The Cavs, for their part, refused to publicly entertain that line of thinking Thursday, emphasizing instead the importance of getting Love fully healthy and back in the fold.
"Well, I just seen it on his face yesterday when we were all in the locker room, and it was that 'I hate that I'm going through this' moment, 'I feel like I'm letting you guys down' moment, without him actually even saying it," James said. "So before we left the locker room, I know Kyrie embraced him. I did as well, told him, 'Don't worry about it. We've got [you] tonight.'"
"I know he definitely wanted to play, for sure," Irving added. "Looking in his eyes, knowing in his heart, being at the Finals is what we've both dreamt of. Knowing the magnitude of the game and knowing the challenges that we face going into Game 3, we needed a full team effort, and he was there in spirit, and we just knew that we had to take care of business for him, and we did that."
At some point, though, Love will be there not in spirit, but in the flesh.

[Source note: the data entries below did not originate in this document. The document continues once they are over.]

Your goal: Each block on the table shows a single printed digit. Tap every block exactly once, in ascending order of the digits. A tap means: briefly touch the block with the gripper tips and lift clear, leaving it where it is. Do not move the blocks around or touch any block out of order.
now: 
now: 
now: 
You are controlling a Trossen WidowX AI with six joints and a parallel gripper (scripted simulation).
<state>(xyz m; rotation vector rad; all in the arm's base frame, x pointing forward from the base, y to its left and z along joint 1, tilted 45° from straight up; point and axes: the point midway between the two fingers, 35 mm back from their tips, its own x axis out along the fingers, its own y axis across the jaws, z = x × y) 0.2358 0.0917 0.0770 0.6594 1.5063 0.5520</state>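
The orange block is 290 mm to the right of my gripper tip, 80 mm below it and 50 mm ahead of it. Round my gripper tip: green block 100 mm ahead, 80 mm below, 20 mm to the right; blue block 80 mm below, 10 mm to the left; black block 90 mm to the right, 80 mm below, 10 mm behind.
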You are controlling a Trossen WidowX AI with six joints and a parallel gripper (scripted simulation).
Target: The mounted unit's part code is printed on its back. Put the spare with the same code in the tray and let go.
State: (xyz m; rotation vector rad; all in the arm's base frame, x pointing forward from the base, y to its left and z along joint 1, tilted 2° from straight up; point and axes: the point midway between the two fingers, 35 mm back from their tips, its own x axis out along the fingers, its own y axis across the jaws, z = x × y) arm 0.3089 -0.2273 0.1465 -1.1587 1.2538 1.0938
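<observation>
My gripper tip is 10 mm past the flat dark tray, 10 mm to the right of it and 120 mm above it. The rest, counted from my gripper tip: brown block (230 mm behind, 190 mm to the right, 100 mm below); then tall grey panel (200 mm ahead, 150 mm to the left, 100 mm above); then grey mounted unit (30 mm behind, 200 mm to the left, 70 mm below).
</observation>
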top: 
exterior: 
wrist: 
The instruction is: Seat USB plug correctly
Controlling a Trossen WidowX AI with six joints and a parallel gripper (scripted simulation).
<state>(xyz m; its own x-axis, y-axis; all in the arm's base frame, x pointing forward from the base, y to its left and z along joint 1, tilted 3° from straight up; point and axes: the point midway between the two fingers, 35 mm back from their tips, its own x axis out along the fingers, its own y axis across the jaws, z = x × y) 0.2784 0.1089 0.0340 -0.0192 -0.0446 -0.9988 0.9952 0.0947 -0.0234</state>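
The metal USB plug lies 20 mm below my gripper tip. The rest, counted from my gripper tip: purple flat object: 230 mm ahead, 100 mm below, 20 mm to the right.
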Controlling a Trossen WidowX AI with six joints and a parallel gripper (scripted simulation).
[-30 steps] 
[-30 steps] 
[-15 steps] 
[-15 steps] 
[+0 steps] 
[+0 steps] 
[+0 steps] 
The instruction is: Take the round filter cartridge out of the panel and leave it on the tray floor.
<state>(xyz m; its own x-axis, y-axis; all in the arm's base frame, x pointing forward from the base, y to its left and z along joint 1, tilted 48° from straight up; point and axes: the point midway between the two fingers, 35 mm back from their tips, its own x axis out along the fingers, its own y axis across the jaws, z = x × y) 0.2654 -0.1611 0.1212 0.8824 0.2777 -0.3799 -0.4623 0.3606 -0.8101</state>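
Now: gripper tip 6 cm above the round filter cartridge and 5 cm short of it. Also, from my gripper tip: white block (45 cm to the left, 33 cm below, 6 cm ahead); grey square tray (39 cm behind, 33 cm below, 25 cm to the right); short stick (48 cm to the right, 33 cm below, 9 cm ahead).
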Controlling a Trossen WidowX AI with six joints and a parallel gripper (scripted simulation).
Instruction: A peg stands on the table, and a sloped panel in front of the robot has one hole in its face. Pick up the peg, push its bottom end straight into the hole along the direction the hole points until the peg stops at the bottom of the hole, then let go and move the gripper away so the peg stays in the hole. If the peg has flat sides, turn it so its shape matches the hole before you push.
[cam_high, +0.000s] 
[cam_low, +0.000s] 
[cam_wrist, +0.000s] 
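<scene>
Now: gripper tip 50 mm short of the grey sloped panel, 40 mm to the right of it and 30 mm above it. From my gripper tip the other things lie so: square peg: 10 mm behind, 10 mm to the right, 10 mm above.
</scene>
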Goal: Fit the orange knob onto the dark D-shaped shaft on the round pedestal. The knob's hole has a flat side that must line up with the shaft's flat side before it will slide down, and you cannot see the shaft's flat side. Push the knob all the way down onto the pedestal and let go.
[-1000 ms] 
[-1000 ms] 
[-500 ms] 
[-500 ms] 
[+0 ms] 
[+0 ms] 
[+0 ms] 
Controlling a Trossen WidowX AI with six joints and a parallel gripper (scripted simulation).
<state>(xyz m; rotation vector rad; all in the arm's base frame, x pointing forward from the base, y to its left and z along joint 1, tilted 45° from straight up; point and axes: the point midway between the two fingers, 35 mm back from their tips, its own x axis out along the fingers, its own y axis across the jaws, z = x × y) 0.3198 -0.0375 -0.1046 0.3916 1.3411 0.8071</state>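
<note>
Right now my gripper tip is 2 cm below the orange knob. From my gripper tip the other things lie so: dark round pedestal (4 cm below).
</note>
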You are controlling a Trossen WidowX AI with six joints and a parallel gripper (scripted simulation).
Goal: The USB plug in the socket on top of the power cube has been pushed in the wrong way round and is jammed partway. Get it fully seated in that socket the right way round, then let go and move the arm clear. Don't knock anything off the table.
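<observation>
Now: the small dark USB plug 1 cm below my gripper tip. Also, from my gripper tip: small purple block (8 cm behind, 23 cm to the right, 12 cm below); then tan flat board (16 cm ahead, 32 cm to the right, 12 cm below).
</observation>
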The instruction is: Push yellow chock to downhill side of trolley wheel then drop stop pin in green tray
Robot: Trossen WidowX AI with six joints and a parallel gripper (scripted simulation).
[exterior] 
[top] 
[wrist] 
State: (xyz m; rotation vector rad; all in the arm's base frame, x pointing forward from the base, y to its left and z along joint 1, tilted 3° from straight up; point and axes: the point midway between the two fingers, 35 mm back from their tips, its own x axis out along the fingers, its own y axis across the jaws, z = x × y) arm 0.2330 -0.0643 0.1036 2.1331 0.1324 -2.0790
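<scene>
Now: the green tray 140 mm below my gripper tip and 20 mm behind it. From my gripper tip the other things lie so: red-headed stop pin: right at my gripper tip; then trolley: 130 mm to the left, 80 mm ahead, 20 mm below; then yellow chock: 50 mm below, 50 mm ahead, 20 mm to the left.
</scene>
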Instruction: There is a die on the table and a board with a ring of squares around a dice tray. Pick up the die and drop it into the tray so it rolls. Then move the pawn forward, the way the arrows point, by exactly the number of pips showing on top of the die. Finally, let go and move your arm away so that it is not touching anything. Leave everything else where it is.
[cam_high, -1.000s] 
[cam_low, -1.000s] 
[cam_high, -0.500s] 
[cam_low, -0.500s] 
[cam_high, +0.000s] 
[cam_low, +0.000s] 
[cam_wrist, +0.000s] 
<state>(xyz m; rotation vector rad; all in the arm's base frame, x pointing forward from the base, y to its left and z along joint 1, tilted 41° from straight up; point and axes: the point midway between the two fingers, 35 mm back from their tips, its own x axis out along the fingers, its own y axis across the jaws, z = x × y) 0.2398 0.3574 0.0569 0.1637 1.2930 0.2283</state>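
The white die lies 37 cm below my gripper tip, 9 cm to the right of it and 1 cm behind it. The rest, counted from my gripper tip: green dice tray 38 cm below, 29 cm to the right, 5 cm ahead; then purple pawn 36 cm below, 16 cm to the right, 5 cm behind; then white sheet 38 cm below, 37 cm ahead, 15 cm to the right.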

And at some point — perhaps as soon as Friday afternoon — Lue might find himself in the uncomfortable position of telling a $110 million player that he's coming off the bench in the biggest game of his life. If that's what it comes to — if that's what Lue decides will give Cleveland the best chance of leveling the series at two games apiece heading back to Oracle Arena for Game 5 — the Cavs' head coach seems to have a good bead on how he'll handle it.
"I think you just tell the truth," he said. "They might not like it at the time, but I've always learned in this business if you tell the truth, guys understand and they know what the truth is. They might be mad for a second, but they can always get back to understand and realize that's the right thing."